When include_trajectory is enabled, the evaluator can read the agent’s full execution trajectory (agent/trajectory.json) — tool calls, timestamps, token usage, errors. This enables assessment dimensions that evaluate the agent’s process (efficiency, verification discipline, decision-making) alongside the final output. See examples/nasde-dev-skill for a working example with trajectory-aware dimensions.

Exporting results

By default a run’s output lives only in the local, gitignored jobs/ directory — and most of its weight is build junk (compiled binaries, .git checkouts) that’s useless for analysis. If you clear jobs/, the results are gone. nasde results-export copies just the essence of each trial into a plain destination directory so your results survive and travel:

nasde results-export jobs/2026-03-13__14-30-00 --to ~/Dropbox/nasde-results -C my-benchmark

The destination is any path you like — an iCloud or Dropbox folder, an external drive, or a git repo you commit yourself. NASDE just writes files there; it never talks to a cloud provider, so there’s nothing to authenticate.
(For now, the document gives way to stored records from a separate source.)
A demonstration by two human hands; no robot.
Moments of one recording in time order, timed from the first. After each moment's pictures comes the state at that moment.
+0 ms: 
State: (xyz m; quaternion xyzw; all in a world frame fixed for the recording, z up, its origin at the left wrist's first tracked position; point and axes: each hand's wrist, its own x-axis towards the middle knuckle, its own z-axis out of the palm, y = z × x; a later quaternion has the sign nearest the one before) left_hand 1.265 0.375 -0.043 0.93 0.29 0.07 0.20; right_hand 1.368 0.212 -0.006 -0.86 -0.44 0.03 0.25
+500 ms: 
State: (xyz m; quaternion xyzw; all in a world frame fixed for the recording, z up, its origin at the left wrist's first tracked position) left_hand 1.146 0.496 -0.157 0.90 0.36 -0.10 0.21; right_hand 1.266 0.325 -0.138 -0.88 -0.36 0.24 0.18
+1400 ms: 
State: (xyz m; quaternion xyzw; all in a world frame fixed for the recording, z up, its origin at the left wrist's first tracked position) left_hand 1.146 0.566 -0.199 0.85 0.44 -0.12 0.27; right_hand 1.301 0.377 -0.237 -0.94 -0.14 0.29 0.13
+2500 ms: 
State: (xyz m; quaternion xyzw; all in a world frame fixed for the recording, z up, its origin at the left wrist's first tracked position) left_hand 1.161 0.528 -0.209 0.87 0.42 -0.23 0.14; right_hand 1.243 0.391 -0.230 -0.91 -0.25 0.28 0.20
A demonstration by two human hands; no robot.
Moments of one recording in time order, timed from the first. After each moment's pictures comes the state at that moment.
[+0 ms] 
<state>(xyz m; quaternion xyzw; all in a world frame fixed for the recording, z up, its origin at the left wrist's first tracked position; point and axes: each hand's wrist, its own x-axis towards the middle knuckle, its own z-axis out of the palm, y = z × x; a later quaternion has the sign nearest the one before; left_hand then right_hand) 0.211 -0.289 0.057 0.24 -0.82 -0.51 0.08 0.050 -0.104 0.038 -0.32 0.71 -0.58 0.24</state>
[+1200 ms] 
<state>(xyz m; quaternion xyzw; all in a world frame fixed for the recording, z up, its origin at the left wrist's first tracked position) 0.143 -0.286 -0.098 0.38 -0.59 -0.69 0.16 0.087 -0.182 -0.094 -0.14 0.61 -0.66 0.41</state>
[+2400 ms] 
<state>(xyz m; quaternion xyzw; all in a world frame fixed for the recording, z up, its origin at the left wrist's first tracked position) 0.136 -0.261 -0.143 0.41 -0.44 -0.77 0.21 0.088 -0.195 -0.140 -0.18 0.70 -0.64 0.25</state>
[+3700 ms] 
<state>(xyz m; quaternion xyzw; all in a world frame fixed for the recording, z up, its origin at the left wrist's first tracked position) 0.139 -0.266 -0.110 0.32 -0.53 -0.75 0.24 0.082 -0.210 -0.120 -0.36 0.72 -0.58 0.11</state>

Each trial becomes one flat folder <job>__<trial>/ containing:

metrics.json — self-contained summary: timing, model, variant, task, reward, reasoning effort, token usage + USD cost (see Token & Cost)
assessment_eval_*.json — the reviewer’s per-dimension scores and reasoning (one file per repetition)
assessment_summary.json — per-dimension mean/std/range across repetitions (the representative result)
trajectory.json — the agent’s full tool-call trace, for post-hoc cost/process analysis
changes.patch — exactly what the agent changed (a code diff, not the multi-GB workspace)
verifier_stdout.txt, reward.txt — the rough-test output

You can pass several paths at once, mixing whole jobs and individual trials — NASDE figures out which is which. Re-running is safe: it merges (copying any evaluations added since the last export) and never re-touches the immutable trajectory or patch.